Action item: When a line of the listing below has the string "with" in it, copy that line.

The data:
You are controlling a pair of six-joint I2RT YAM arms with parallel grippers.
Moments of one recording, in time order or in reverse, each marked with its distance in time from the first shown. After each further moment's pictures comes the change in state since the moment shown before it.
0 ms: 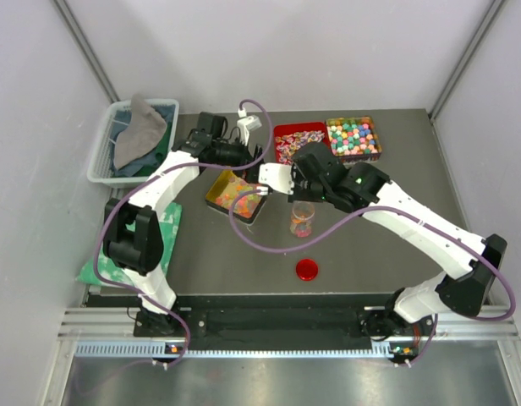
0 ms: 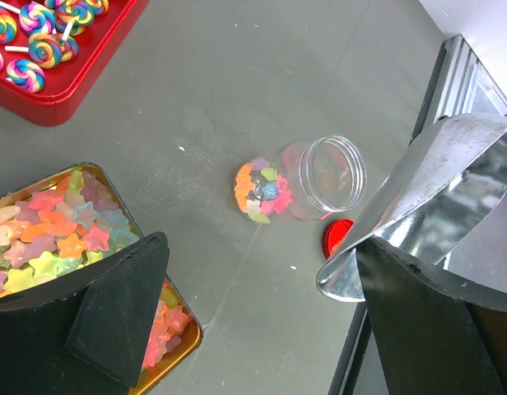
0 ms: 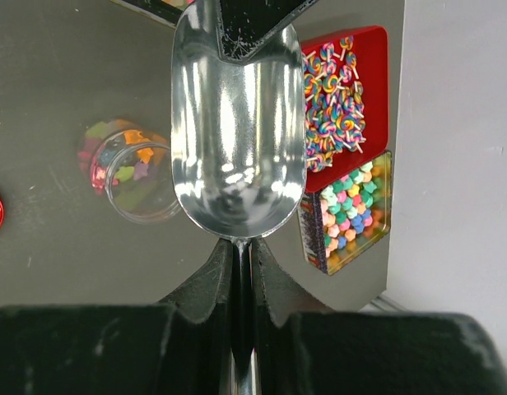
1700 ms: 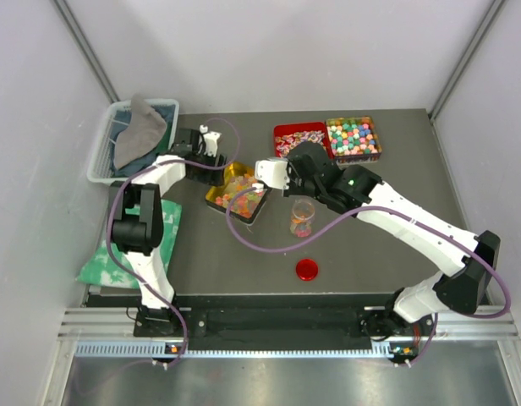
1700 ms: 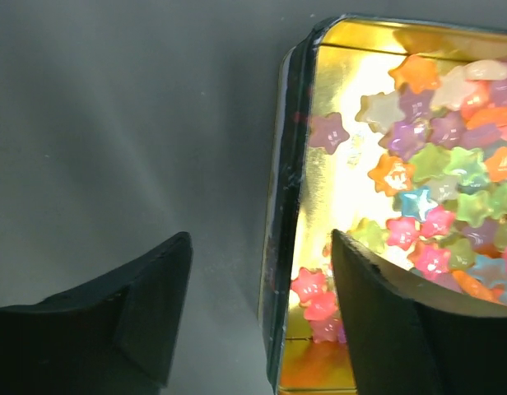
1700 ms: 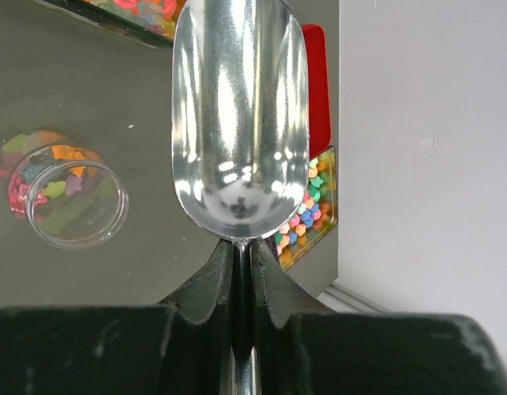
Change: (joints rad) left arm 0.211 0.161 -0.118 0.085 -0.619 0.113; right arm 0.003 0.022 -0.040 0.145 0.121 -0.084
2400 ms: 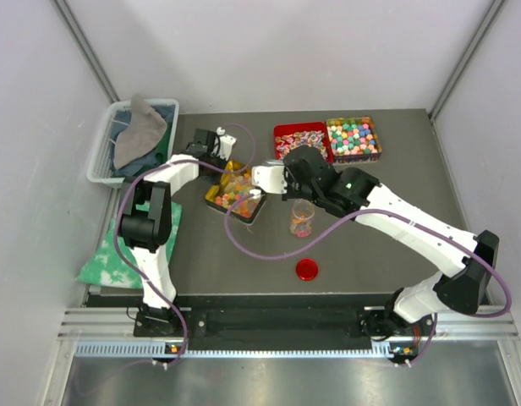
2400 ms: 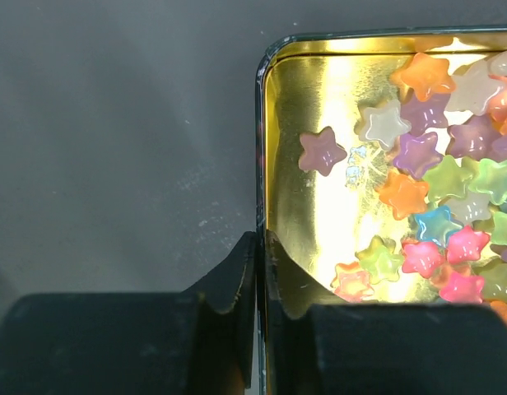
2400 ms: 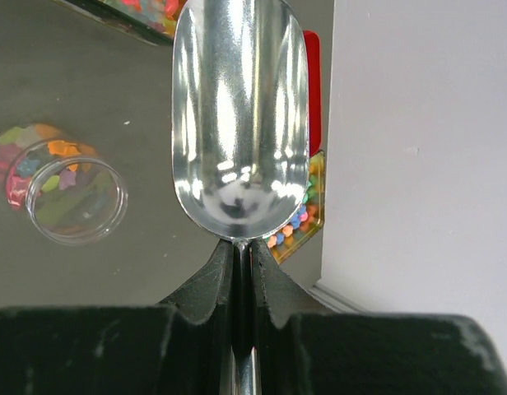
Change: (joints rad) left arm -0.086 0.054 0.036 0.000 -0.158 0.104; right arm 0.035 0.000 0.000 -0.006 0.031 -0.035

Solution below:
You are controlling a pair of six-joint I2RT YAM arms with parallel grippers.
Moments of one recording, in time order or in reverse, each marked with its distance in time from the first shown. After each further moment's pictures comes the change in state since the moment shown before it.

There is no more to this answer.